### Data provided ###
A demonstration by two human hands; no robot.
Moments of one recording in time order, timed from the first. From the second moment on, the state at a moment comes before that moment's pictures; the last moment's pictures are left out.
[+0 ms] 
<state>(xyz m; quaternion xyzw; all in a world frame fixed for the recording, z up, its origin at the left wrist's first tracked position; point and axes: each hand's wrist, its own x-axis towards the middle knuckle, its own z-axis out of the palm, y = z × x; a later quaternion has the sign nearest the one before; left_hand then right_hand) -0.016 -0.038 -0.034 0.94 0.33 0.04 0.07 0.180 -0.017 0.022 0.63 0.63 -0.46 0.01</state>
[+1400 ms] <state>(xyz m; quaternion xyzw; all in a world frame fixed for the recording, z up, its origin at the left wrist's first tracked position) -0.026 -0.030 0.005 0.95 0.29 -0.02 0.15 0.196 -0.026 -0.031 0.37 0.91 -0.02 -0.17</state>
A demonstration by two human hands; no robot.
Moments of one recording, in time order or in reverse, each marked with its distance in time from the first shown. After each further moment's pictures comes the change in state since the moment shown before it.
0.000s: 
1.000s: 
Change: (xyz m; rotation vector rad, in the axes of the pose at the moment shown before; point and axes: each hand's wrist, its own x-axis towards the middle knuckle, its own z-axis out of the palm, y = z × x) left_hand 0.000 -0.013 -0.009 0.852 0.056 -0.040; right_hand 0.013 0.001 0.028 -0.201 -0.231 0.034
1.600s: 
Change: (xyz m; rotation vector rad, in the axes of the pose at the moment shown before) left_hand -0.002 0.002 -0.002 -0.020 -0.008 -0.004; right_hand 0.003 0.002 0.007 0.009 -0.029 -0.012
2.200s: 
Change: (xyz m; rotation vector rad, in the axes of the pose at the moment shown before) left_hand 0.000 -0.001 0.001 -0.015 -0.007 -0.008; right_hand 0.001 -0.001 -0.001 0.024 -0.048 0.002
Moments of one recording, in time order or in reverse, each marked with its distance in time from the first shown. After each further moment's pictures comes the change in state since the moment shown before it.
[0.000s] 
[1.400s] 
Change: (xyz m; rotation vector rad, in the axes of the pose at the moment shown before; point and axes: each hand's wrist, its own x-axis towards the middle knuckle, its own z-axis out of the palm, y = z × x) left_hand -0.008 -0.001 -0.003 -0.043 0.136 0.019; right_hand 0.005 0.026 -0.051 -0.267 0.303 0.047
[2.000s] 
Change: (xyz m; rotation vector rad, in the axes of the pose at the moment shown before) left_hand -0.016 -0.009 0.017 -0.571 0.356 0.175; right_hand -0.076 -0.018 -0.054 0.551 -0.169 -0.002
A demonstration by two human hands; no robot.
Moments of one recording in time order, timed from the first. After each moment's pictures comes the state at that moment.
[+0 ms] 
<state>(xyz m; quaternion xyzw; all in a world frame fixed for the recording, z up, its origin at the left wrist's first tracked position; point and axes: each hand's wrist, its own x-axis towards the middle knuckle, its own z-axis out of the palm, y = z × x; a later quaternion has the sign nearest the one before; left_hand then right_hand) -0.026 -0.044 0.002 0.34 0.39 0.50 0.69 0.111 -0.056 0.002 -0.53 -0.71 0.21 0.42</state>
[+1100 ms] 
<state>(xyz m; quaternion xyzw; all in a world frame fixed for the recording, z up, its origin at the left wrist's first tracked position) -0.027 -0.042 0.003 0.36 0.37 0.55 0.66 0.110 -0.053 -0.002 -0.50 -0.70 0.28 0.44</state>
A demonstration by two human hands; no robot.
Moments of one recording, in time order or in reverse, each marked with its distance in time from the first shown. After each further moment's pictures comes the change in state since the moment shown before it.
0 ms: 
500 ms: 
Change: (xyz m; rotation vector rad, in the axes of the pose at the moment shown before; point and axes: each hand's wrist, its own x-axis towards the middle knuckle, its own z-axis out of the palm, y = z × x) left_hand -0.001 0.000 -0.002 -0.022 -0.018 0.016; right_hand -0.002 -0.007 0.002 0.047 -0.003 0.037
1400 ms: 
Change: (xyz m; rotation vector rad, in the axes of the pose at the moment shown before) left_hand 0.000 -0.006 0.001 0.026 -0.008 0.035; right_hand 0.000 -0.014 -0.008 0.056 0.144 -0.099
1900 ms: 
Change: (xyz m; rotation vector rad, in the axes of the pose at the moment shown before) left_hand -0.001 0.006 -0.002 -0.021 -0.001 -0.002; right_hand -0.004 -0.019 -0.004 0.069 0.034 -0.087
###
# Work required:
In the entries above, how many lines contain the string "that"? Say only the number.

# Your response:
2